Many years ago in the same high school Maggie and her friends attend, Sue Ann had a crush on Andy’s father Ben (Luke Evans). Knowing this, he asked her to perform fellatio on him in a dark janitor’s closet. Once Sue Ann finished and opened the closet door, she was surrounded by everyone in the school laughing at her as she realized the boy to whom she just gave oral sex was not actually Ben.

While Ben was mostly to blame, Erica (Juliette Lewis), Maggie’s mom, has felt lingering guilt for not preventing the traumatic event in the first place. Ultimately, Sue Ann’s hunger for retribution leads to her downfall, going as far as her attempting to kill her own daughter and burn her house down in order to exact revenge against all those who wronged her. In the end, Genie and Maggie rescue each other, contrasting their parents’ inability to do so to each other. While the kids flee, Sue Ann melancholically steps into her burning bedroom and lays next to the dead body of her old crush and abuser, Ben.

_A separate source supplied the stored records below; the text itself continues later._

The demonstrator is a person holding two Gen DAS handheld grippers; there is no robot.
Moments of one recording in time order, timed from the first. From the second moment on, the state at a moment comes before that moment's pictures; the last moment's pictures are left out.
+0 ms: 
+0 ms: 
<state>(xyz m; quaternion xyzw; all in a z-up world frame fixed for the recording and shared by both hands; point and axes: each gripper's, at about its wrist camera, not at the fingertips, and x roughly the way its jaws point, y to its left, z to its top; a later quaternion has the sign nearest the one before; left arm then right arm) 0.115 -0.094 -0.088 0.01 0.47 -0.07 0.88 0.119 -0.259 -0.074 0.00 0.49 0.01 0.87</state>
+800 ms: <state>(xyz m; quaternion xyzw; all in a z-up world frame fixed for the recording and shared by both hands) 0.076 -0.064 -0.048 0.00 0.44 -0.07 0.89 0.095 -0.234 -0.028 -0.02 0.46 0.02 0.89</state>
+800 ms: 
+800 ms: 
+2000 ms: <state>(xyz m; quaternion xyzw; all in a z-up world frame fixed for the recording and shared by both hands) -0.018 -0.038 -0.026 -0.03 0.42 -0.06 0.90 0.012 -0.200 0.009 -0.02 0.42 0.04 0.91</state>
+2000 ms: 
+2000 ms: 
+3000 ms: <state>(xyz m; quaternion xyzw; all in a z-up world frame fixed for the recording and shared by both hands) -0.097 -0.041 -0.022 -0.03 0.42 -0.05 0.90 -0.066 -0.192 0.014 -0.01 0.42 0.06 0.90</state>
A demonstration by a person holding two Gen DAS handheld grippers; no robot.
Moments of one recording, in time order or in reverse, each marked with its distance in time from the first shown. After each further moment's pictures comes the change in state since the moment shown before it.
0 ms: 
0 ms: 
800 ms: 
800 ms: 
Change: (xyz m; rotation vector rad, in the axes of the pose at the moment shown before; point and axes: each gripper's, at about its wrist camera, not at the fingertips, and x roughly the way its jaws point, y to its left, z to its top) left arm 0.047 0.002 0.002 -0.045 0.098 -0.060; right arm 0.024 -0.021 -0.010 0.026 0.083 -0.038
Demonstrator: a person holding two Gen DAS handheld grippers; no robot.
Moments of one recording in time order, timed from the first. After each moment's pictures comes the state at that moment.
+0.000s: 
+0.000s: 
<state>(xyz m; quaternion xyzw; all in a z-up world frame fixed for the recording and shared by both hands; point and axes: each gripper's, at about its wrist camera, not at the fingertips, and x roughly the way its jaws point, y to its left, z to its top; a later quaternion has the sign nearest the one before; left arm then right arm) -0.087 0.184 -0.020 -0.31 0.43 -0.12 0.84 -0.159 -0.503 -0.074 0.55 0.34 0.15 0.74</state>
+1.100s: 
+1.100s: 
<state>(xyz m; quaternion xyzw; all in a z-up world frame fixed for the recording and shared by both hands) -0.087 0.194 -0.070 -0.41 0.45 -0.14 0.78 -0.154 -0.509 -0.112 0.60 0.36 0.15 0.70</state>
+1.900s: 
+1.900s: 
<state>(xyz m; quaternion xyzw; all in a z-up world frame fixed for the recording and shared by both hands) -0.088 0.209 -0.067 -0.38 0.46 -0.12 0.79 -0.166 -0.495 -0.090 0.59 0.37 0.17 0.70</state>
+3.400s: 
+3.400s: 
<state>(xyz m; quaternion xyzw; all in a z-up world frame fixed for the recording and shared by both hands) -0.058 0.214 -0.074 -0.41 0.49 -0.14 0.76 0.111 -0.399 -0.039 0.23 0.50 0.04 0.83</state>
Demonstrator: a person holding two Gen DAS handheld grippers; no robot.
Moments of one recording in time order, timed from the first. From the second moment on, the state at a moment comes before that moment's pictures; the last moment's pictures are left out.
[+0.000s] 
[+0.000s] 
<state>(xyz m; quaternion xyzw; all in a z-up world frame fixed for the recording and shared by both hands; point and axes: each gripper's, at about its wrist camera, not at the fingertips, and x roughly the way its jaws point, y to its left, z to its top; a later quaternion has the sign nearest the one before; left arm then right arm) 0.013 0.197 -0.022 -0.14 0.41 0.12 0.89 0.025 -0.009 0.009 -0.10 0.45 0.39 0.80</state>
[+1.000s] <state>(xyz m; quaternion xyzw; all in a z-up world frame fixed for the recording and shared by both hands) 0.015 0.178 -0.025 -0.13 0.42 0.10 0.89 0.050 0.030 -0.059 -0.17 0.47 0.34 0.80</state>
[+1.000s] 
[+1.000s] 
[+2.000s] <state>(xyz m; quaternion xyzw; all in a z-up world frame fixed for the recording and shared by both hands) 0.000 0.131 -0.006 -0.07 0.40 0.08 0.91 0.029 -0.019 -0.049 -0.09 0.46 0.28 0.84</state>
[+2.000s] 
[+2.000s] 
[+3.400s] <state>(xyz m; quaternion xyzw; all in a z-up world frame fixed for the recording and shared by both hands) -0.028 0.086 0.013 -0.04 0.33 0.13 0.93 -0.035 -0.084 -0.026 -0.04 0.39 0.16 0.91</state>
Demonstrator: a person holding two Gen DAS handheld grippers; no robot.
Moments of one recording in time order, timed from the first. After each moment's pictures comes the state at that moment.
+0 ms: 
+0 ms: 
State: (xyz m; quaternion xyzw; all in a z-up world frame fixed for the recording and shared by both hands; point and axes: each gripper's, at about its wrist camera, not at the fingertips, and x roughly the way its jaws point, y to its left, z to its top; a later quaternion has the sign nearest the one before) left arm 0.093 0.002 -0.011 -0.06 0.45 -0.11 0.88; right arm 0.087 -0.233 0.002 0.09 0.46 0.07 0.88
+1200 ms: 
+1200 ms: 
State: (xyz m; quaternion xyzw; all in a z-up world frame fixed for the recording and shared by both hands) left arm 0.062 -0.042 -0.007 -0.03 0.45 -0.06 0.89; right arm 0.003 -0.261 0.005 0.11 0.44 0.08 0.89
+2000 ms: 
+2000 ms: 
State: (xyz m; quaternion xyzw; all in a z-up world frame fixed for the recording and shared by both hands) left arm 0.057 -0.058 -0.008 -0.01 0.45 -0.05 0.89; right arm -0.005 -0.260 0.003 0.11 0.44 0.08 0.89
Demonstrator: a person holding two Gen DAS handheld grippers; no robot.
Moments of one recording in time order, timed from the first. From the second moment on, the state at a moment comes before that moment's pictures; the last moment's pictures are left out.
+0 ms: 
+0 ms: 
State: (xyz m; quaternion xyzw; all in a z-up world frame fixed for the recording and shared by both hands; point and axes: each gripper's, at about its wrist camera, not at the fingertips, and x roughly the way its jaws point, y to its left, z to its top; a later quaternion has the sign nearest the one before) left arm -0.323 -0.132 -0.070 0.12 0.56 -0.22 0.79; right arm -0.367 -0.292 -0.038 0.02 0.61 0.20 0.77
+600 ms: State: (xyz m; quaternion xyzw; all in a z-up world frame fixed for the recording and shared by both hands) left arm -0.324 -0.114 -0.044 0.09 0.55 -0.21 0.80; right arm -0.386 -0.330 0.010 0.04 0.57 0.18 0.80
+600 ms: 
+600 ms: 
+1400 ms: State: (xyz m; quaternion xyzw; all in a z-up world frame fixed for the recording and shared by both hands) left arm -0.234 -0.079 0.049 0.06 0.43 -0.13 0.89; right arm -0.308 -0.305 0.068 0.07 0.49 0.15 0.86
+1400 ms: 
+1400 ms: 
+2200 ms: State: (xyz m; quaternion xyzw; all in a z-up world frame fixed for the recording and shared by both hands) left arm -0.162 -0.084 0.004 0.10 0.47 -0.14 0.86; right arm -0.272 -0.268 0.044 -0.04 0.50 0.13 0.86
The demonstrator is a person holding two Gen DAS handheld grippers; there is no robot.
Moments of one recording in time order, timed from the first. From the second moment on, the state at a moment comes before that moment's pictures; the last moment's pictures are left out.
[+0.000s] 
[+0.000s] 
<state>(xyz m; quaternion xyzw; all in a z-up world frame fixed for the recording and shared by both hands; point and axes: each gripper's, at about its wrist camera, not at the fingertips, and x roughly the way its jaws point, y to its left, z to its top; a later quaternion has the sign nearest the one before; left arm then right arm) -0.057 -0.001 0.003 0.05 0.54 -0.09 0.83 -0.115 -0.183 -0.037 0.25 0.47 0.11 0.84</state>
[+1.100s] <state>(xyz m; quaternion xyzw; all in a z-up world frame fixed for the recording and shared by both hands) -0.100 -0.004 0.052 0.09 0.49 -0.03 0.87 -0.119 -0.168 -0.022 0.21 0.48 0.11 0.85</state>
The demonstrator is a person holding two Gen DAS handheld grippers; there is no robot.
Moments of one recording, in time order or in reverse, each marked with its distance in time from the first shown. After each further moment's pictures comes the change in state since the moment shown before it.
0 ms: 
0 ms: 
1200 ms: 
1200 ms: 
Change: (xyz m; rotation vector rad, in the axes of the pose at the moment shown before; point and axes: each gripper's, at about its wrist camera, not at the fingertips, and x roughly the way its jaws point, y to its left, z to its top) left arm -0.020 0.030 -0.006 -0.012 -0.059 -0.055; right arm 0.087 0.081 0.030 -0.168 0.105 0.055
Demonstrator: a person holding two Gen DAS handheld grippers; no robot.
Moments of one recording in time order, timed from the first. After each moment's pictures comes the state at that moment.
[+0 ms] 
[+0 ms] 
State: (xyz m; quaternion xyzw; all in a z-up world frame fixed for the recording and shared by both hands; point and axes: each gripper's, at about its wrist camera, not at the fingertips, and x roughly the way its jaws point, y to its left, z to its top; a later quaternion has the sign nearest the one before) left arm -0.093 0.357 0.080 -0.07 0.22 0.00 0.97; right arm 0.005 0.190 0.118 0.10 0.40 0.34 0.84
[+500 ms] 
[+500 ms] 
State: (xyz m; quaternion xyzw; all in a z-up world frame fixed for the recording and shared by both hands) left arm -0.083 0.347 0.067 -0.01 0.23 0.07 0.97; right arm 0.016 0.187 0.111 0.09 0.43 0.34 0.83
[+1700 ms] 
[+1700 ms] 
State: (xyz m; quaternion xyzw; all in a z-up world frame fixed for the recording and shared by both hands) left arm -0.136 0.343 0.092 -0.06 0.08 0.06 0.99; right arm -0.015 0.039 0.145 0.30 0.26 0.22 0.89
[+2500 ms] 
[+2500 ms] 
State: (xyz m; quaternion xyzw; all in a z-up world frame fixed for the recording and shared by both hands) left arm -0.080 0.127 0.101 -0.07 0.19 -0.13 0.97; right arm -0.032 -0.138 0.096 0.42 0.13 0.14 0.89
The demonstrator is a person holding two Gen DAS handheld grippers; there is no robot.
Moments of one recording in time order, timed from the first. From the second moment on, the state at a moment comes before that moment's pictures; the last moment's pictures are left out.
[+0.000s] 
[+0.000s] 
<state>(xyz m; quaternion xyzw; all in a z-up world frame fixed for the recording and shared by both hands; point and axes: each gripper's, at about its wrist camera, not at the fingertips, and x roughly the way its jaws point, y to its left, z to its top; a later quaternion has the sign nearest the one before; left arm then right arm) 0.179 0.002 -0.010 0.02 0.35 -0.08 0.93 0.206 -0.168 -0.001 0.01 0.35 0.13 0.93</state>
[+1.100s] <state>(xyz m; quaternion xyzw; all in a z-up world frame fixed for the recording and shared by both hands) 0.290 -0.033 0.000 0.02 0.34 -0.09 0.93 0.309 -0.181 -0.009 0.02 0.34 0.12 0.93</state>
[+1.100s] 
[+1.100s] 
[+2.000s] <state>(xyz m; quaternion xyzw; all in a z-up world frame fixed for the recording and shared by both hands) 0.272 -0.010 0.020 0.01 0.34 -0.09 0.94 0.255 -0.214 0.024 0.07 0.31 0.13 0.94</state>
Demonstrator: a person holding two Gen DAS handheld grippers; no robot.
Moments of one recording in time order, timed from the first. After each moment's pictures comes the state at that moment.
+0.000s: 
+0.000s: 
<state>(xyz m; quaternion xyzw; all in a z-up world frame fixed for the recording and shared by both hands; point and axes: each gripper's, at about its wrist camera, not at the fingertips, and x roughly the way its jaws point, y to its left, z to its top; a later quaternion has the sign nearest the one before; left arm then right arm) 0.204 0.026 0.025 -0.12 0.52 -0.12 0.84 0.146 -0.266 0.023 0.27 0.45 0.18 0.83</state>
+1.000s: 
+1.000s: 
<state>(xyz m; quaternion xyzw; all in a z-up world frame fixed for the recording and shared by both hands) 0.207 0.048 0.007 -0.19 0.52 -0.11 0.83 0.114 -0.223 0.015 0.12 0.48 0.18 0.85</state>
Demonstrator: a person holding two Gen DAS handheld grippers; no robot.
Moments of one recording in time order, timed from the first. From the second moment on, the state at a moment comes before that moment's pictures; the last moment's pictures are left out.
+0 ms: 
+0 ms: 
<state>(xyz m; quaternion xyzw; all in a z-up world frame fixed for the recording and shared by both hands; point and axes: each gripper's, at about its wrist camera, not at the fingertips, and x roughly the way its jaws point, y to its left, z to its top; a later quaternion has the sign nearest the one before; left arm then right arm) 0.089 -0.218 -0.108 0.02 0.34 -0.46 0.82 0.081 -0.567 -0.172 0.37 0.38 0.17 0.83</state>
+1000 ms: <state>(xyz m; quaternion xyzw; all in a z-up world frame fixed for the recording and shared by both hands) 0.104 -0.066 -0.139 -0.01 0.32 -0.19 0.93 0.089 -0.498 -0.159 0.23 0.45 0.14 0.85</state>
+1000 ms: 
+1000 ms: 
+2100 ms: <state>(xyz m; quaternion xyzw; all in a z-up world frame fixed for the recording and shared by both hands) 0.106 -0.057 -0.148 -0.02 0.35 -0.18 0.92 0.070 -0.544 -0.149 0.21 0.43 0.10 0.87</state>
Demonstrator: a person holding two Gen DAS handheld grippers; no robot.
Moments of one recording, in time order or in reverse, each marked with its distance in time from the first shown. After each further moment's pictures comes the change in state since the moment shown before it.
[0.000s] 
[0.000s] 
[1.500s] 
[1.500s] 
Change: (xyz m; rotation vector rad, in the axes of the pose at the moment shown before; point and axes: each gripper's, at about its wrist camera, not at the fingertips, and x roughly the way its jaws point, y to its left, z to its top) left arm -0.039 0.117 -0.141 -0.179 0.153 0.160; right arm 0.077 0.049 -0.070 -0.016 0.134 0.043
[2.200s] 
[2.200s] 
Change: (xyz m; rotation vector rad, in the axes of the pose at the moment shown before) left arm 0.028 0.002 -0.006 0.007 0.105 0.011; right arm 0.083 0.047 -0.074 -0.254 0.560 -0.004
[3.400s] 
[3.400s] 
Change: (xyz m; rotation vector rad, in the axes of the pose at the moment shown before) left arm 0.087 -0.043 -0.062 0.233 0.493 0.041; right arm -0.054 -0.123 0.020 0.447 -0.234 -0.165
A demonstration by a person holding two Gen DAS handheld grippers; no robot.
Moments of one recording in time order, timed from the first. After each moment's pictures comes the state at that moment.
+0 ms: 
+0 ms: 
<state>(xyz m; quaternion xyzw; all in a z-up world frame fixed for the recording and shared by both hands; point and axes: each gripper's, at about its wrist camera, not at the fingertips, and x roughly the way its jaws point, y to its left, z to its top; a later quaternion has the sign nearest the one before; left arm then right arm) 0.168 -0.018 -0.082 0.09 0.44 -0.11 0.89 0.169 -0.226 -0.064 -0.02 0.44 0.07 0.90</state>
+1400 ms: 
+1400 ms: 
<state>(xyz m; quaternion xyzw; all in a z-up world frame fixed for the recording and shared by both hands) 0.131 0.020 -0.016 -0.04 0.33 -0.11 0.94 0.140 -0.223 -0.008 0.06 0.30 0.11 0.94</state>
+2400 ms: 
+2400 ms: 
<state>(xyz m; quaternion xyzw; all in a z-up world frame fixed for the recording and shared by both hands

Both Greta and Ma are absurd, high-camp horror movies, made all the more watchable by the remarkable commitment of their lead actresses. Huppert and Spencer each developed their characters into complicated, twisted killers – something lesser performers could have comically failed at in the same roles. What’s so remarkable about both films – besides their campy murder scenes, meme-able stills, or satisfying finales – is how they resemble some of the best horror villains and not just “some of the best female horror villains.” Their stories address femininity, the perceptions of women their age, and gendered violence, but their villainous motivations stray from stereotypes of middle-aged women in horror.

Historically, female villains like Alex Forrest (Glenn Close) of Fatal Attraction, Annie Wilkes (Kathy Bates) of Misery, and Norma Desmond (Gloria Swanson) of Sunset Boulevard are motivated by obsession and men. There were certainly exceptions to this rule – FSR’s staff compiled a great list of them last year – but, even in the 21st century, female villains are rarely given the same nuance, individuality, or complexity of men like Anton Chigurh (Javier Bardem), Hannibal Lecter (Anthony Hopkins), or Norman Bates (Anthony Perkins). These women’s goals were simple and highly digestible for their audiences. In a way, they became a spectacle of unhinged, emotional spinsterhood, which men could disparage and dehumanize and women could fear becoming.

One villain from the 20th century who goes against this norm is Catherine Tramell (Sharon Stone) from Basic Instinct. She is alluring and enigmatic, sociopathic and empathetic. While the film has been largely reduced to its certainly notable use of nudity (which was filmed without Stone’s consent), its overall merits, Stone’s performance, and her character’s narrative arc have been greatly ignored in recent years.

Tramell is one of the best villains of all-time for how she commands the curiosity of both Detective Nick Curran (Michael Douglas) and the film’s audience. Viewers might assume her involvement in the film’s central string of murders, but we don’t know for certain until she pulls out the ice pick. There is so much development to her character – from her choice of weapon to her sexuality and her emotionality – that underscores her power over her suitors, victims, and the film’s scores of spectators. It’s a tight-wire performance, which Stone walks with confidence and grace.

It’s about time for an expansion of the Catherine Tramell type of sociopathic vilenesses, and Sue Ann and Greta are paving the way for more complicated female villains to come. While the trope of the obsessed woman in horror is accessible to a large audience and has been portrayed beautifully by some of the best actors in Hollywood, It’s time for a reversal of the script. Horror fans are pining for originality, and, while Ma and Greta were not critically heralded masterpieces, they signify an important turning point in horror filmmaking. With more and more prestige actresses, writers, and directors putting their subversive spins on scary stories, the future of the genre is looking increasingly bright (or dark, technically speaking).